Reading the newspaper
Walking the thin lipped ledge of a desert mesa with Jack.
Original photo of Jack, by B. Littleton
When I walk Jack out at Hondo Wash we no longer walk the path at the edge of the world for distance. We go so Jack can read his newspaper. Jack, is sixteen years old; he’s a border collie and coyote mix, bred for the genetic encoding of protecting a herd while innately, intuitively predicting predator behavior. He is my best friend and constant companion, and his needs are important to me. When he joined me fifteen years ago, covering three miles a day was easy for both of us. Now, distance is not the metrics. Time inspecting clumps of plants and blades of grass, of perusing and decoding each whiff, order and trace of any species having passed this way leaving their scent, their story, their deposit of life, fills the thirty or forty minutes of our daily ceremony out on the thin lip of desert mesa ridge. While Jack reads his paper, I read the sky, this color of the hills, the shadows stretched across the valley floor. My own internal newspaper unfolds as I imagine each section of the day clearly, pace by pace, moving through a sequence of time, sessions, ports of chores in town. What am I hungry for? What is important today? What wants my attention? What words want to land on the page?

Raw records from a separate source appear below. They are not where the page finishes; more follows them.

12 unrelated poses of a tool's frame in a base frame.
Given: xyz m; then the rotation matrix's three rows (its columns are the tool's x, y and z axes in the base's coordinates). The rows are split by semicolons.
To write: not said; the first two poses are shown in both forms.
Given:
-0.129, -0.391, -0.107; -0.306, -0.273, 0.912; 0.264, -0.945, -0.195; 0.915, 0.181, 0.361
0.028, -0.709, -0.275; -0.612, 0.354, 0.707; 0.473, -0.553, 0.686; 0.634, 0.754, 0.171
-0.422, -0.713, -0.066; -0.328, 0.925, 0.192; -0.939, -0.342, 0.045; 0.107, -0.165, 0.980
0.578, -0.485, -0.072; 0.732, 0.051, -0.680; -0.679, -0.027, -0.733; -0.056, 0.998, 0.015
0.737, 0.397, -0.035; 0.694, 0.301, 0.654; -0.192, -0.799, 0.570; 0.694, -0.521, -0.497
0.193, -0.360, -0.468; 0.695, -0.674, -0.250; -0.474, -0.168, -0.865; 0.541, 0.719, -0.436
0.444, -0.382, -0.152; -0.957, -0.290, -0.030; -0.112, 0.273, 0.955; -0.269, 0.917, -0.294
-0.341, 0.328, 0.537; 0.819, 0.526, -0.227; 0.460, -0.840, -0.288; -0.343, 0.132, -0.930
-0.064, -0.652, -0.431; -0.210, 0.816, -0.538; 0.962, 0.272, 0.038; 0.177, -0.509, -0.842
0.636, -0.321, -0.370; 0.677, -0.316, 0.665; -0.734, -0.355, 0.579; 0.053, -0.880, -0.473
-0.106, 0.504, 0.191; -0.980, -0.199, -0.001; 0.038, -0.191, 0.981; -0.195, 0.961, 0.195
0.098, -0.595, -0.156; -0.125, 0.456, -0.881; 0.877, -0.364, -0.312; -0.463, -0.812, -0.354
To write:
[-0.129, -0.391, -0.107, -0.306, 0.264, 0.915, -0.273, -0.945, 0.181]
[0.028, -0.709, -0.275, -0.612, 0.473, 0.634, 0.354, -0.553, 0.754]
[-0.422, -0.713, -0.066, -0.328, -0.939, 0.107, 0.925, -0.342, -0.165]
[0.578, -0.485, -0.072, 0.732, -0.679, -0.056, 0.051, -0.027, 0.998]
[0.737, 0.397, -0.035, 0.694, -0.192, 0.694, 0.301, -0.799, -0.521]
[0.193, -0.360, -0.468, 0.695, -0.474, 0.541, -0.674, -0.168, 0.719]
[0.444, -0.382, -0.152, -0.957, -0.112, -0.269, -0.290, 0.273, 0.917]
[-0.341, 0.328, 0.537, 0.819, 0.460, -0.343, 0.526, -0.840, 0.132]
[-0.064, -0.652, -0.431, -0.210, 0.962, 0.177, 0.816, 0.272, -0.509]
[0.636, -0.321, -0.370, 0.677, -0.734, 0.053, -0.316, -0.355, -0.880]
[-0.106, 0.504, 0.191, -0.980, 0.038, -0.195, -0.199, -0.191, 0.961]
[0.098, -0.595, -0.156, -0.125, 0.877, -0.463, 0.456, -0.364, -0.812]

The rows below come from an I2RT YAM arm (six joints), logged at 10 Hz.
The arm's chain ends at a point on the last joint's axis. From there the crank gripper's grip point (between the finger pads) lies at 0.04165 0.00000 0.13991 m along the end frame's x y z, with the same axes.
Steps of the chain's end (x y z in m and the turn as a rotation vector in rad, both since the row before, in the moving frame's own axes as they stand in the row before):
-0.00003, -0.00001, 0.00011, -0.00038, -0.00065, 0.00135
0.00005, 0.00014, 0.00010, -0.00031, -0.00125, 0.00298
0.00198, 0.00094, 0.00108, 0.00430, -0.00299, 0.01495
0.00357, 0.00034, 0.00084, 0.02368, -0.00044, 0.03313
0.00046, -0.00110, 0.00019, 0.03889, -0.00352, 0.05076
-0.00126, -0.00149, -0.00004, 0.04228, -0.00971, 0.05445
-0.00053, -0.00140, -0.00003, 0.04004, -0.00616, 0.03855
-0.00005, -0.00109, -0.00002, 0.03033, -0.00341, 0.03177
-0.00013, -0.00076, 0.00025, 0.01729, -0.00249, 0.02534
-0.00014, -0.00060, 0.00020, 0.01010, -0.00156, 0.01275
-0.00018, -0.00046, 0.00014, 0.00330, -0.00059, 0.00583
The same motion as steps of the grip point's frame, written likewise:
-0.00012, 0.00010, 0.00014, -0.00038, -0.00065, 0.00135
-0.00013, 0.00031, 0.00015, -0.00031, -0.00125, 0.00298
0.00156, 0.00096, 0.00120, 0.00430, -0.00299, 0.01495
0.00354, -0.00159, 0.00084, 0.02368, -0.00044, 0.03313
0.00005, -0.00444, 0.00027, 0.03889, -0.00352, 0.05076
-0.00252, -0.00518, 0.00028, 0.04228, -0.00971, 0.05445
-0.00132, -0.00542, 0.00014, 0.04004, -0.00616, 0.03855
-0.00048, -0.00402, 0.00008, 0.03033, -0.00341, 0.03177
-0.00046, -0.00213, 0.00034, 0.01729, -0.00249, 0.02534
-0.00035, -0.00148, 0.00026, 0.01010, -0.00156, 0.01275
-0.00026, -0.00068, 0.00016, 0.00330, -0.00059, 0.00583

Jack gathers his information to know what happened during the past twenty-four hours lapse since he last walked the boundaries of his life. I, instead, receive indicators of possible options, choices, innuendos of responsibilities and lingering desires of how to dress my day. When we are back in the car, we share a sense of completion, if not satisfaction. There’s an understanding of combined achievement and union. We are ready, regardless. The silence we share driving home punctuates the rightness of it all.
The thin lipped ledge of life is precarious, precious, brief, yet enduring. I know our time together is limited, as it is with all whom I love. The graciousness of moments echo a pattern of clarity, connection, and creative joy. May the energy of today instill a sense of purpose and direction, if even as a whiff, a scent, a trace of story lingering in this breath of time.